Re: [PATCH v3 00/14] Adding GAUDI NIC code to habanalabs driver

From: Gal Pressman
Date: Mon Sep 21 2020 - 07:23:24 EST


On 18/09/2020 18:28, Jason Gunthorpe wrote:
> On Fri, Sep 18, 2020 at 06:15:52PM +0300, Oded Gabbay wrote:
>
>> I'm sorry, but you won't be able to convince me here that I need to
>> "enslave" my entire code to RDMA, just because my ASIC "also" has some
>> RDMA ports.
>
> You can't recreate common shared subsystems in a driver just because
> you don't want to work with the subsystem.
>
> I don't care what else the ASIC has. In Linux the netdev part is
> exposed through netdev, the RDMA part through RDMA, the
> totally-not-a-GPU part through drivers/misc.
>
> It is always been this way. Chelsio didn't get to rebuild the SCSI
> stack in their driver just because "storage is a small part of their
> device"
>
> Drivers are not allowed to re-implement I2C/SPI/etc without re-using
> the comon code for that just because "I2C is a small part of their
> device"
>
> Exposing to userspace the creation of RoCE QPs and their related
> objects are unambiguously a RDMA subsystem task. I don't even know how
> you think you can argue it is not. It is your company proudly claiming
> the device has 100G RoCE ports in all the marketing literature, after
> all.
>
> It is too bad the device has a non-standards compliant implementation
> of RoCE so this will be a bit hard for you. Oh well.

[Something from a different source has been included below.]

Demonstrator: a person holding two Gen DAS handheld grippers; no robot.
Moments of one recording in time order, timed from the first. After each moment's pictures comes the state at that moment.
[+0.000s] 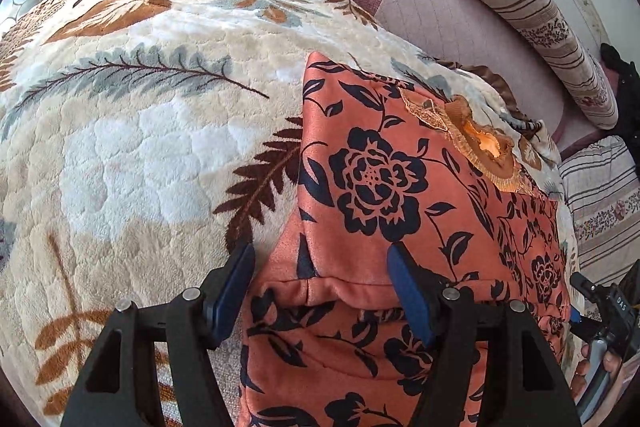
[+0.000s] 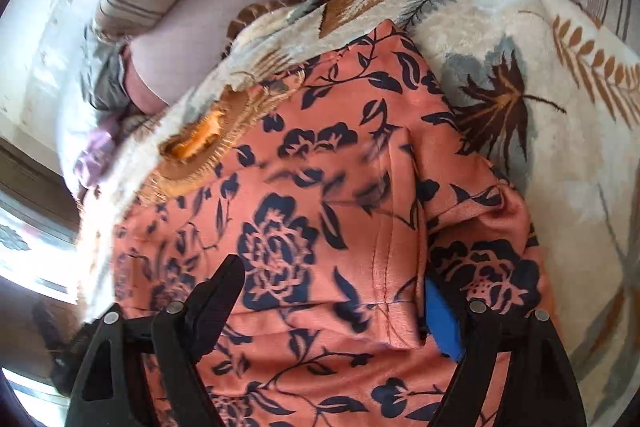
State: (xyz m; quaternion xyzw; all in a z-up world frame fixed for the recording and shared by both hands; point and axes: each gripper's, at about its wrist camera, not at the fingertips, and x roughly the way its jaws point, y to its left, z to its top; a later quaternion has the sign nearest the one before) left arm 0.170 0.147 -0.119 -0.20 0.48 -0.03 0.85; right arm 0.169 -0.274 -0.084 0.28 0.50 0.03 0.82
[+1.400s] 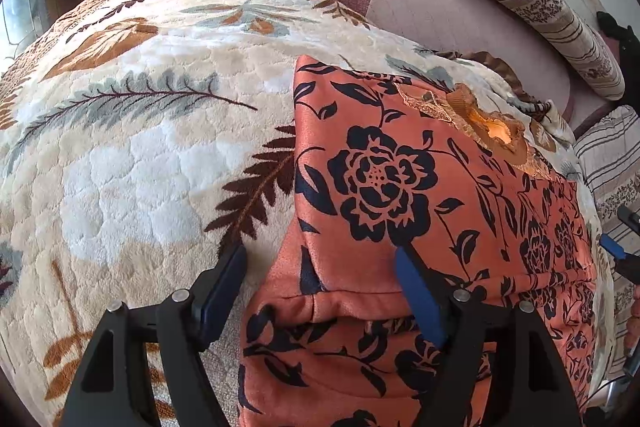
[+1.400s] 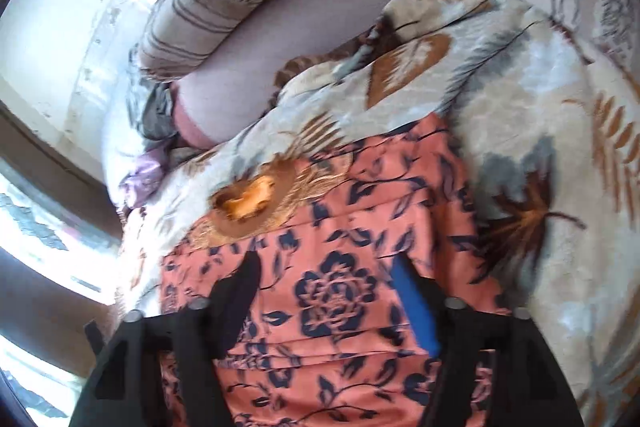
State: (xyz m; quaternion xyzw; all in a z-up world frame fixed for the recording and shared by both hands) left arm 0.175 0.129 -0.122 -0.13 0.47 -0.01 0.87; right arm 0.213 -0.300 -0.050 0.28 0.46 0.12 0.83
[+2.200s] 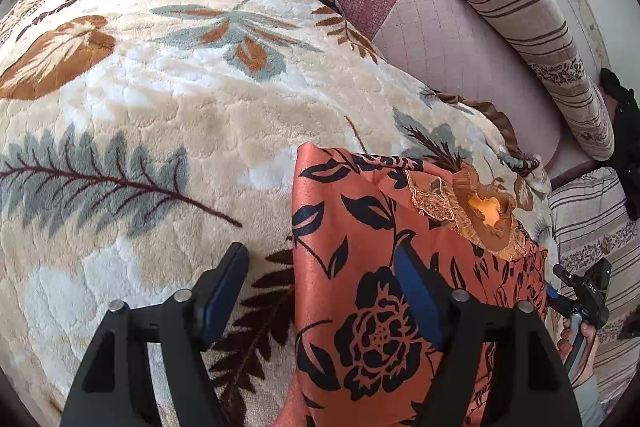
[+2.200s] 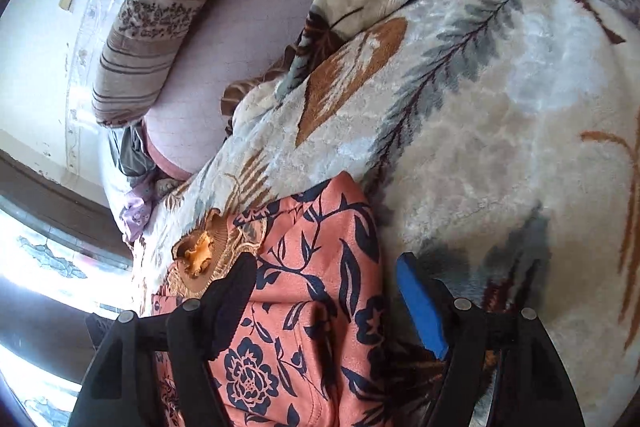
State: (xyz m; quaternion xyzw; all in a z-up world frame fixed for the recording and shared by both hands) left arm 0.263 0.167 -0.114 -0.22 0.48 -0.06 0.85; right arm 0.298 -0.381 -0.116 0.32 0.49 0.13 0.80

What is considered a RoCE port in this case if it's not compliant with RoCE?
Sounds like it's an implementation of RDMA over ethernet, not RoCE.
Does GAUDI support UD/RC/.. QPs? Is it using a proprietary wire protocol?
(BTW, Oded claims it's similar to nvlink, how is nvlink's implementation
exposed? Or is it closed source?)

Jason, how do you imagine GAUDI in the RDMA subsystem? Userspace control path
verbs (used by hl-thunk?) and all data path verbs exposed as kverbs (used by
habanalabs driver)?
So neither any userspace verbs apps could use it nor kernel ULPs?